Biloxi arborist explains what 'protected trees' really means - WLOX.com - The News for South Mississippi

Biloxi arborist explains what 'protected trees' really means

BILOXI, MS (WLOX) -

Just how protected are protected trees in Biloxi? Viewers have been posing that question to WLOX after several recent cases of live oaks being cut down to make way for commercial development, so we went looking for answers.

Construction is underway to build a new gas station on Eisenhower Drive. After a decade of looking at a vacant boarded up restaurant, Biloxi leaders said they jumped at this opportunity, even though it meant losing trees.

"We felt the development was better, a good development for the site. Good for the neighborhood. The loss of three trees, we thought, was a good trade off," said Arborist Eric Nolan. "He's going to come in with a good landscaping plan. There's going to be, I think, 20 trees planted for those three that were taken out." 

Nolan said before taking out a live oak, bald cypress, magnolia or a tree more than eight inches in diameter, a commercial developer must receive a permit. Cutting is not always the developer's suggestion. Nolan said after architects for the Maritime and Seafood Industry Museum wanted to cut down four protected trees, he suggested that 10 come down because the trees weren't healthy.

"When it's wide open property and all I have to do is have a contractor go in there and take a tree down, than if I have to have a contractor go in next to the brand new Seafood museum and cut a tree down right next to those big glass windows," Nolan said. "So it gets more expensive that way."

Nolan said some people misunderstand what a protected tree means

"They're required to get a permit to remove them. It doesn't mean that it's held sacrosanct," Nolan said. "By the ordinance, we cannot unreasonably restrict the use of the property. So if you get a tree dead center in the middle of the property and the building is proposed dead center. That's the only place it can go, you know, the tree has got to go."

Nolan said Biloxi encourages developers to work to keep as many protected trees as possible, but sometimes it's just not possible. There are about 30 protected trees on land the city of Biloxi is considering leasing for a baseball stadium. Nolan said he has not been involved in the design process.

"I'm hoping that they keep some trees on the outer perimeters," said Nolan. "But the ones on the interior, there's going to have to be a decision made whether to remove them, move them. That's going to be their call."

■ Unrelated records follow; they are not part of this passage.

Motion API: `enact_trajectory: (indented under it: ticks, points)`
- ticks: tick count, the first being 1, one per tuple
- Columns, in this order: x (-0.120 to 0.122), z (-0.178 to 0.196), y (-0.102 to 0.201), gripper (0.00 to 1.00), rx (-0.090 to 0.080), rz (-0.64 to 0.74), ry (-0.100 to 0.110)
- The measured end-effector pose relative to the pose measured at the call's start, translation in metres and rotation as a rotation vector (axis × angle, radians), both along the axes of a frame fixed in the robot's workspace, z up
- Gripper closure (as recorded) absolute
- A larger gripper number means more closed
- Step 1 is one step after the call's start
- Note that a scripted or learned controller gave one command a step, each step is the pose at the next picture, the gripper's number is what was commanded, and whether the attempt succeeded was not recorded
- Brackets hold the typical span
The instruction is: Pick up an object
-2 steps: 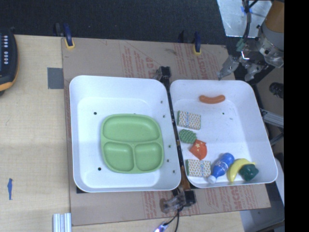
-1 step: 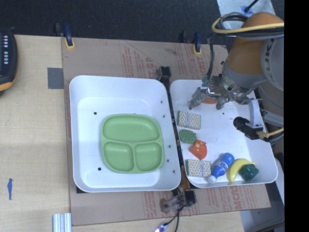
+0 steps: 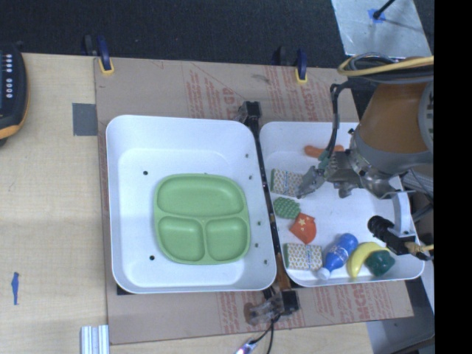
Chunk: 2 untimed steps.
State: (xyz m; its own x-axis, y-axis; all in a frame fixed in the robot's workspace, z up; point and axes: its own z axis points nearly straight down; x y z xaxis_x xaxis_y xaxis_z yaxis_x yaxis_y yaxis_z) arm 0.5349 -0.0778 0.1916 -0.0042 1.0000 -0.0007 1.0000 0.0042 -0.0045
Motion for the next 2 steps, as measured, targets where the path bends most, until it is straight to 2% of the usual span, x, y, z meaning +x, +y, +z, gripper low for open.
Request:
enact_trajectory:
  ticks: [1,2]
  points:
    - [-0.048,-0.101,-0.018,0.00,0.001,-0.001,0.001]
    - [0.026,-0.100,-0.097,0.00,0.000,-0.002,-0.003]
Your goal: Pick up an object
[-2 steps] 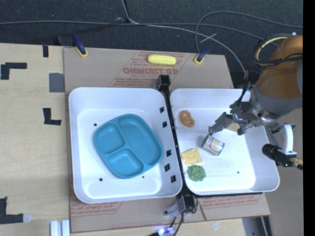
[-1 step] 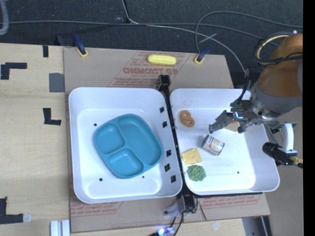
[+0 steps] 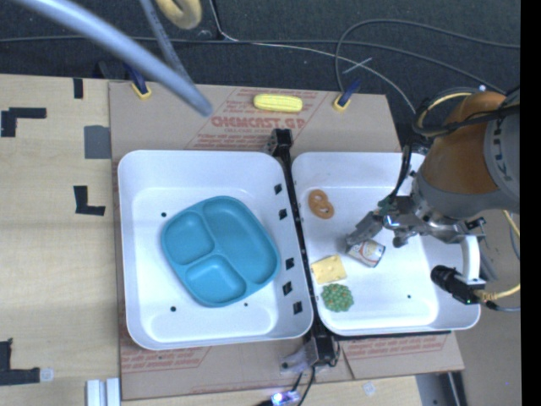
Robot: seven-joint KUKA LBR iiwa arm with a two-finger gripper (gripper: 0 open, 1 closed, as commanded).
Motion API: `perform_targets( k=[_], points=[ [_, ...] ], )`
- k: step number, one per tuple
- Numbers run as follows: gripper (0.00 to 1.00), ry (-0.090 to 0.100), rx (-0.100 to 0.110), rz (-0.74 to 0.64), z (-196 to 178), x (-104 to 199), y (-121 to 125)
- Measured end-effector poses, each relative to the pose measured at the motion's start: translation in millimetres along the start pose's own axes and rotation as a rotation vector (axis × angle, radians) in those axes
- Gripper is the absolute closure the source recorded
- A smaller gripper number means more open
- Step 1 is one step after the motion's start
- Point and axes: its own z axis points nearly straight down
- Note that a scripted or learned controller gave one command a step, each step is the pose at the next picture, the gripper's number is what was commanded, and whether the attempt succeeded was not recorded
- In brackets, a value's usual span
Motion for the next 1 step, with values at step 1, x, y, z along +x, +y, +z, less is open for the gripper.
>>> perform_targets(
  k=[1],
  points=[
    [0.00, 0.000, 0.000, -0.001, 44.5, 0.8, -5.6]
  ],
)
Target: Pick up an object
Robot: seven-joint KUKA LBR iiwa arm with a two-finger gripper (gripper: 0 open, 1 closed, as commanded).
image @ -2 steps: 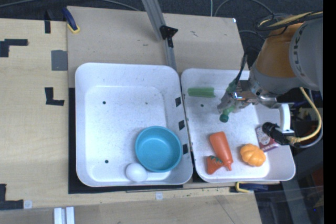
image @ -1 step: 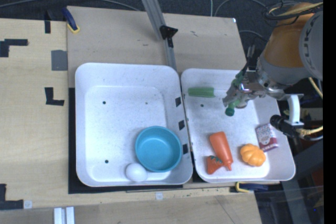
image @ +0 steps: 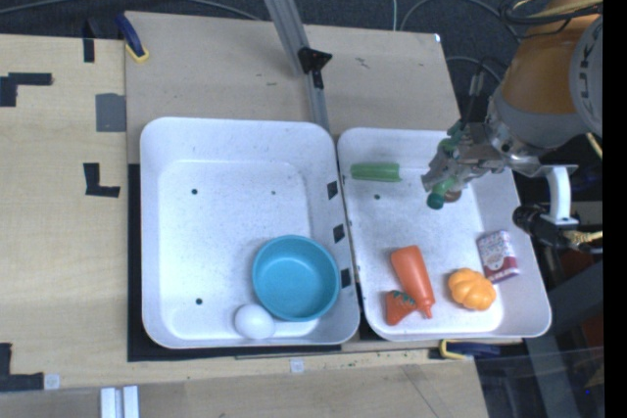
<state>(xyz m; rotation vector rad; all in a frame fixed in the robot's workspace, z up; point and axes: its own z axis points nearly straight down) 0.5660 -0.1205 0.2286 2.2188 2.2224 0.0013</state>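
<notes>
Green stick (image: 375, 172) lies just left of the pincer (image: 438, 196), ungrasped; pincer state unclear. Approach step; next: shift left, descend, close.

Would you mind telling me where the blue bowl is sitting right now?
In the camera view, the blue bowl sits in the left bin, in its near right corner, with a white ball touching its near left edge.

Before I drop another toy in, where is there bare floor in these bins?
The left bin is bare across its far and left parts; only the blue bowl and white ball sit near its front. The right bin is crowded: green cylinder, orange bottle, orange fruit, packet, gripper.
</notes>
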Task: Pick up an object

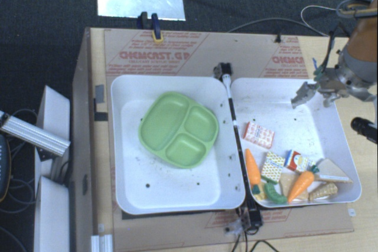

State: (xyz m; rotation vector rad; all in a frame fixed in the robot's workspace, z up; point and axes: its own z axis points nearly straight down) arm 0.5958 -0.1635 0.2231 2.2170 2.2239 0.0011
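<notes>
Heaped toys — two carrots (253, 167), a red-patterned packet (258, 134), small boxes — lie untouched in the right bin (339, 127), well below the tool (313, 94), which hovers over bare bin floor, fingers spread, pinching nothing; picking not yet begun, by my judgement.

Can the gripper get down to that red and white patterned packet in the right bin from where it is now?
Probably yes. The gripper hovers over the right bin's bare far end, and the packet lies flat and apart from the toy pile, nothing over it.
</notes>
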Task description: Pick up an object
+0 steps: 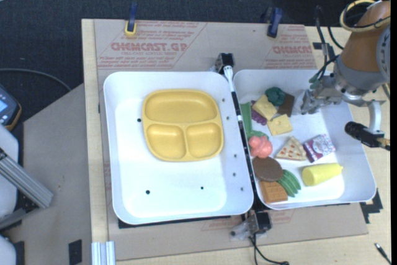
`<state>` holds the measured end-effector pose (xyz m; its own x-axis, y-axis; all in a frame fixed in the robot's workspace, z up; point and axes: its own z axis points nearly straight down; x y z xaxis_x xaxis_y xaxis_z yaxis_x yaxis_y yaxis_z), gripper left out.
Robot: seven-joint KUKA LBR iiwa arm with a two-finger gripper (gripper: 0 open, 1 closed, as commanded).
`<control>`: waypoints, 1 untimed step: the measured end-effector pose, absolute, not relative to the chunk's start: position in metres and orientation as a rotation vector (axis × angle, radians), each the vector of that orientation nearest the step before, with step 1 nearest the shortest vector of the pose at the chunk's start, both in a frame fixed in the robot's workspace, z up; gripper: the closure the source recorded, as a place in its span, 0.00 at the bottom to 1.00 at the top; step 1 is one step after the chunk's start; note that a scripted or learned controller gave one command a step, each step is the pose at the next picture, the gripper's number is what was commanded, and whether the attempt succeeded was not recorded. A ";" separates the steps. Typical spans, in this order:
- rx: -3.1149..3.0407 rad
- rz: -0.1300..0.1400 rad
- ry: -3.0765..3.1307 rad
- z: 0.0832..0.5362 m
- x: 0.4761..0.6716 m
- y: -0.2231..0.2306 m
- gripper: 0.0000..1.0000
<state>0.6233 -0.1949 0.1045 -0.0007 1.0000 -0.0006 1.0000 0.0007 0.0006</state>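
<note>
- Bench (186,40): brown board printed with red lettering, bearing two shallow white bins side by side
- Clamps: one yellow and blue (131,24) on the board's far edge at left, one blue (273,23) on the same edge further right
- Left bin (124,152): white, with a few small dark dots on its floor
- Yellow tray (183,123): three compartments, one long at the far side and two smaller at the near side; lies in the far half of the left bin
- Right bin (360,177): white, touching the left bin along the middle seam; holds all the toy food
- Green strip (246,119): lies along the right bin's left wall
- Yellow cheese wedges (265,108): two, near the far left of the bin, a dark green piece (275,96) just beyond them
- Pink piece (260,145): rounded, below the cheese
- Brown disc (267,169) and tan slab (275,190): near left corner, with a green pod (290,180) beside them
- Pizza slice (289,150): centre of the bin
- Purple and white packet (319,146): just right of the slice
- Yellow corn cob (321,174): lying on its side near the front wall
- My gripper (312,102): hanging over the far part of the right bin, just right of the cheese; nothing visible between my fingers, and I cannot tell how far apart they stand
- My arm (366,53): grey with orange band, entering from the right
</note>
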 end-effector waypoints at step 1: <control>2.216 0.004 2.217 0.169 0.623 -0.196 1.00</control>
<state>0.6228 -0.1962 0.1686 -0.0002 1.0000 -0.0030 1.0000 0.0003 0.0067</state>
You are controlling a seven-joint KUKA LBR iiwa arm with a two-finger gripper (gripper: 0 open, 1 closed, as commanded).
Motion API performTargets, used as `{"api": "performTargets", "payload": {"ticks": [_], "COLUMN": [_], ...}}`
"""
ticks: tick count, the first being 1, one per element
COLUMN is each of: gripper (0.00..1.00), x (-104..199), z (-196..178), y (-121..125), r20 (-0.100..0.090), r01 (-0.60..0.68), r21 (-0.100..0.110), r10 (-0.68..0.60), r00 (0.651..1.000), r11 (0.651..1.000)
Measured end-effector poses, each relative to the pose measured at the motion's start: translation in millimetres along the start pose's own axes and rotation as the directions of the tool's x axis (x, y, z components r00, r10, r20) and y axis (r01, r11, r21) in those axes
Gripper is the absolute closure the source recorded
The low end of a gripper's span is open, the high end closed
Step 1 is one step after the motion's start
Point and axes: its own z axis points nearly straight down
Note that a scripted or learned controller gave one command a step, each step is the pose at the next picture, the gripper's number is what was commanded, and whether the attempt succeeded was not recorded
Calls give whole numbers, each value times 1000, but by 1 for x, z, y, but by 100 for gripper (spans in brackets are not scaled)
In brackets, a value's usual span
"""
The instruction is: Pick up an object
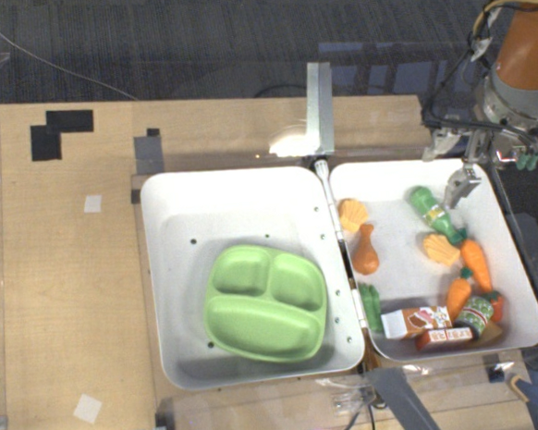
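Note:
My gripper (460,188) hangs over the far right part of the right bin (391,177), just above and to the right of a green bottle (433,211). Nothing shows held in it. Below the bottle lie a yellow shell-shaped toy (441,248) and an orange carrot (477,265), with a second carrot (459,294) under it. An orange drumstick (365,250) and a yellow toy (352,215) lie near the bin's left wall. A small carton (416,320), a red box (443,337) and a labelled bottle (478,313) crowd the near edge.
The left bin (173,226) holds a green divided plate (267,302). A green toy (371,308) lies against the divider between the bins. A metal post (320,113) stands behind the bins' join. The arm's cables (453,84) hang at the far right.

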Motion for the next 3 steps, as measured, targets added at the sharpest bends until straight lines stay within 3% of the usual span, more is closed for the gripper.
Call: {"api": "performTargets", "payload": {"ticks": [1, 2, 3], "gripper": [0, 0, 0], "x": [13, 57, 104], "z": [152, 160, 158], "y": [-11, -3, 5], "r20": [-13, 4, 6], "r01": [9, 37, 27], "r21": [-3, 1, 2], "r10": [-9, -37, -27], "r00": [1000, 999, 1000], "r11": [1000, 999, 1000]}}
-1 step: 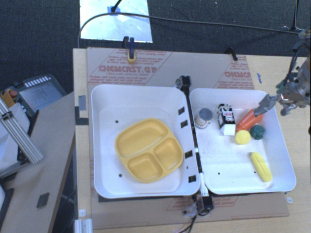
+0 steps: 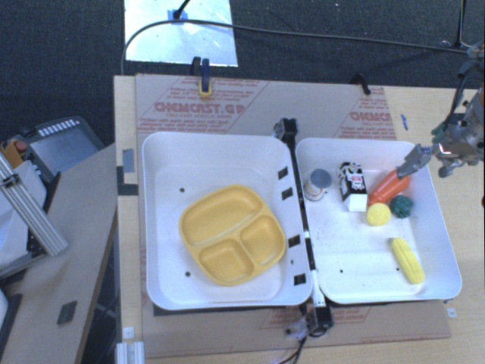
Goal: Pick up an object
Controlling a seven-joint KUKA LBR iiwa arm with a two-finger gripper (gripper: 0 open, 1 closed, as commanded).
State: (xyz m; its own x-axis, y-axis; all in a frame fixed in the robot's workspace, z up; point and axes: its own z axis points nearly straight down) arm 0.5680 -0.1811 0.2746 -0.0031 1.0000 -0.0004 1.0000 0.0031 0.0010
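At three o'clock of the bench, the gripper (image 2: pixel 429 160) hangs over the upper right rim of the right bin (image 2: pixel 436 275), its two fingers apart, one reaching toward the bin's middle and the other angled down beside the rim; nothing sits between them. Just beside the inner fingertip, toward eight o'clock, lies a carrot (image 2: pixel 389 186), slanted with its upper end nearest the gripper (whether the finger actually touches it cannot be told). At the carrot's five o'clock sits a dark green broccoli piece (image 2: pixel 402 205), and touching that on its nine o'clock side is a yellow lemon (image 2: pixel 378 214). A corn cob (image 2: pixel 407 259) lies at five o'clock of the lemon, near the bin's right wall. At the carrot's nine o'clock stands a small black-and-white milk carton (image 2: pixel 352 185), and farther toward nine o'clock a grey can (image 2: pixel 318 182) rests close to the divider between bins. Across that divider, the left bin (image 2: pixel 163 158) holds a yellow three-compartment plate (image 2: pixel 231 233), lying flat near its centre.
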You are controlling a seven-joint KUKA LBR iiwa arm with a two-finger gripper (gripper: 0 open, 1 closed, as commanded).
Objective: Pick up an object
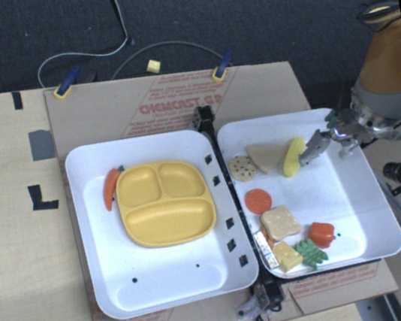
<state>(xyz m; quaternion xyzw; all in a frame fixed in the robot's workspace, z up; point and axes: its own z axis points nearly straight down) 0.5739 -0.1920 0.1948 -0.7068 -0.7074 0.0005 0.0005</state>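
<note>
The yellow banana-shaped toy (293,157) is taken, as a judgement, to be the object aimed at, since the pincer (314,147) is seen just beside its right side, near the upper middle of the right bin (369,188). Nothing is lifted yet: the toy is seen lying on the bin floor, tilted, with its upper end toward the pincer and a tan wedge-shaped piece (266,156) touching or nearly touching its left side. One dark finger is seen slanting down toward the toy, but how far the pincer is spread cannot be told, and no object is seen held in it. The grasp, the closing and the lift are therefore judged to remain. The toy is seen as short, smooth, rounded and plain bright yellow, and a slippery, rolling surface is to be expected.
</note>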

Nolan said the McDonald's on Cedar Lake has a tree the company wanted to cut down, but the city insisted it stay and the tree is thriving.

Nolan said the city can issue permits to cut down up to five protected trees per development. Any more than that requires a hearing before the planning commission. He said pines, pecan trees, and popcorn trees are exempt from that requirement because they tend to have structural problems as they get larger.